Trust me, my moves bring tears.


Have You Had Your Moment?!

Gay, Lesbian, Rant, Uncategorized

At the ripe age of 29, I was rocking out to some music in the living room, while also eating a muffin and waiting for my pants to dry. You know, the typical gay males afternoon. Or wait, maybe that’s just me. Anyone want to have a dance off? Anyway, back to the story. I mean THE story. It’s good. Stay tuned, and yes I typically eat muffins before I put pants on.
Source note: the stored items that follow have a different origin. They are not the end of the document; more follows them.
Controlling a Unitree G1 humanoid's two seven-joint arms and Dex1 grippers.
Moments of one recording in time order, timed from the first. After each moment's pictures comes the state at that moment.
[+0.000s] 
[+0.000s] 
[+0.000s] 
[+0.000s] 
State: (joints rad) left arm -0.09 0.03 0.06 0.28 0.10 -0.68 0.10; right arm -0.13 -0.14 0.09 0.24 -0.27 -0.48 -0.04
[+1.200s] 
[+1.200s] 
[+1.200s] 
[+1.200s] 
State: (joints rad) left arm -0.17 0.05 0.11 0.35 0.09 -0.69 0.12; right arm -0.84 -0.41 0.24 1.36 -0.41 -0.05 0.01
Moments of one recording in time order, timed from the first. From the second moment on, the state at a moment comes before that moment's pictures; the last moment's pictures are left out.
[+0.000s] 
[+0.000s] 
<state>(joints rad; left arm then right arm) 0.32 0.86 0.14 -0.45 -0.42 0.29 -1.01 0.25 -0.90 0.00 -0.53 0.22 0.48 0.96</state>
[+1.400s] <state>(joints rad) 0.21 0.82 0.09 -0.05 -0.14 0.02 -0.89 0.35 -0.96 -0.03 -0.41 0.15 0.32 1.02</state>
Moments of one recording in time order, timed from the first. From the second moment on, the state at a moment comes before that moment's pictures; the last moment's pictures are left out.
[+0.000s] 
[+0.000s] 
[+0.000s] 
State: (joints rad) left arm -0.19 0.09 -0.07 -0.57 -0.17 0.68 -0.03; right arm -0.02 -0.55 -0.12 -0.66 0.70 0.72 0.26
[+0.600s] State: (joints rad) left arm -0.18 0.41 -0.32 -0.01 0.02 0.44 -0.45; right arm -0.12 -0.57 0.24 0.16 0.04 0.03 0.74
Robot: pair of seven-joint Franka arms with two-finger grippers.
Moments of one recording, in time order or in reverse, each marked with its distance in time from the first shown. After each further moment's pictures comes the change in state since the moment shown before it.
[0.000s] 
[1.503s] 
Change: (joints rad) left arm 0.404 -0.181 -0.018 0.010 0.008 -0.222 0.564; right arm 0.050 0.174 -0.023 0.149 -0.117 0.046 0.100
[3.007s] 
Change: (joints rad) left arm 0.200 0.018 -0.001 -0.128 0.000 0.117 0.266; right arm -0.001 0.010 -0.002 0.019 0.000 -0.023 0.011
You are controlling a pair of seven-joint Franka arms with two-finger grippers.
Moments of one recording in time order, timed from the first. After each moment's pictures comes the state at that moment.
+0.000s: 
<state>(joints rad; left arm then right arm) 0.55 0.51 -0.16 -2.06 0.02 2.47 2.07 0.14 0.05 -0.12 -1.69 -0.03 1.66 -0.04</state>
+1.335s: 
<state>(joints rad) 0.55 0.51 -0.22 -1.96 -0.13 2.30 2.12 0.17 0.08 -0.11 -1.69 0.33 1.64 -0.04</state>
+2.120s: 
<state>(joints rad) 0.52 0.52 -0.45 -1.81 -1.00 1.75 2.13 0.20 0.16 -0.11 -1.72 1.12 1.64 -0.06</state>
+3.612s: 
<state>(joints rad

While the muffin consuming dance off was happening, I noticed my dog looking at me. If you have a dog, you know this look. Tilted head, ears up, tail nervously wagging while they try to figure out how they got adopted by you, it’s really great. Then it happened, it REALLY happened. Yep, I started laughing, then I started crying. I know what you’re thinking, and no. I’m not deranged, my dog just ripped one. Alright, that isn’t the highlight of this story, as much as I want it to be.

In all seriousness, it was in that moment I randomly and might I say finally, realized I was completely okay and utterly ecstatic that I was Gay. God, that didn’t catch that moment right. HEYYY, I’M GAYYY!! Okay, neither did that.Truthfully though, this was huge for me. I’ve known I was gay since high school, and up until this day, I just couldn’t bring myself to feel confident in who I was.

This is where I really need to emphasize on the importance of doing your best to be confident in whoever you are despite the opinions and remarks you may get along the way. Go back and read that again. No, really. Again, and again, and again, until you’re just flat out annoyed with me. It’s cool. I can take it. I never want anyone to live without the confidence they deserve. You’re beautiful, rock that, and spread that into the world. We need it. Dance in your underwear, sing out of tune, and do it all without the least bit of hesitation.

So, YEP! That was the exact moment I stopped worrying about anyone finding out. Liberation, baby! Let me tell you! It was hilarious, and of all the memories I have, this one definitely takes the cake!

Moral of the story; Please be who you are without reservations and live life smiling and bringing joy to the world. You’ll be amazed at what happens.

Oh, and never trust dog farts. Yikes.